Vigilance is all the more necessary because of the uncertainty of the precise day or hour (Mk 13: 32). In other words, the obligation to watch gets its force from the fact that no one – man, woman, angels or the Son – knows when that day or hour will be. The expression “that day” is a formula of the Old Testament repeatedly used by the prophets in reference to the day of Yahweh’s appearance (cf. Amos 2: 16; 8: 3, 9, 13; 9: 11; Mic 4: 6; Zeph 1: 7-10, 14; 3: 11, 16; Zech 9: 16; 12 – 14). In New Testament too we find the expression in 1Thessalonians 5: 1-11; 2Thessalonians 2: 1-12 etc., where it refers to the Parousia of the Lords. Mark 13: 32 categorically state the impossibility of knowing the day of the hour of Parousia. That day is fixed by the Father and is known only to Him; even the Son does not knoe the precise moment because he is only the Son and as such subordinate to the Father. What is needed therefore is not calculation or concern about the precise day of the Parousia but vigilance (Mk 13: 34-37).
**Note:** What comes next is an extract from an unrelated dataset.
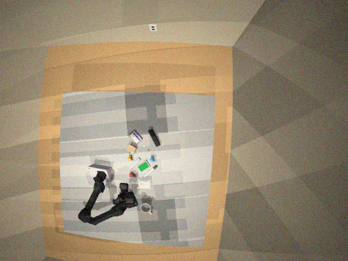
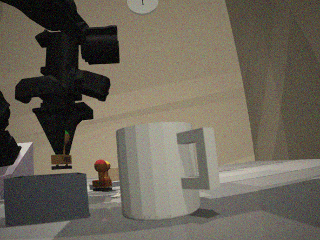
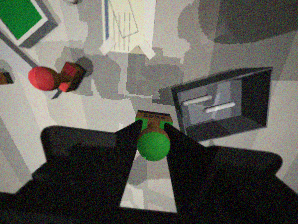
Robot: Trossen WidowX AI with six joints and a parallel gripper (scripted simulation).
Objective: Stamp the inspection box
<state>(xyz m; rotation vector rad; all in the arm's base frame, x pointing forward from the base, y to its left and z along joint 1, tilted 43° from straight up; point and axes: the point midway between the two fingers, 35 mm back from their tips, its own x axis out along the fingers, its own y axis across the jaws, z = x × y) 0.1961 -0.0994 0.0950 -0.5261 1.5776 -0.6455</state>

The ‘Call of Watchfulness’ in Mark 13: 33 is the same as in Mark 13: 5, 9, 23 and it betrays the pastoral concern if the evangelist for his community. The need for vigilance (Mk 13: 33) is illustrated by the parable of the servants (Mk 13: 34) and its application (Mk 13: 35-36). The parable in Mark 13: 34 id similar to the parable of the watching servants in Luke 12: 35-40 and to the parable of the talents in Matthew 25: 14-30. The point of these parables in Luke and Matthew is not watchfulness but responsibility. The Markan parable in Mark 13: 34 seems to be a variant of Luke 12: 35-38 or Matthew 25: 14-30, and is adapted to the context where the theme of watchfulness is emphasised. The four division of the night mentioned in Mark 13: 35 follow the Roman usage whereas according to Jewish reckoning there were only three watches of the night. In the Markan re-interpretation the parable of ‘the Master and the Servants’ is understood Christologically. Christ is the Master of the house who goes on a journey and his return is the Parousia. The servants who are given authority and responsibility during the absence of their master are the disciples. They are to keep vigil and be watchful for the return of their Lord (Mk 13: 35-36). In Mark 13: 37, the evangelist extends it to all Christians the admonition given to the disciples: “What I say to you, I say to all: watch.”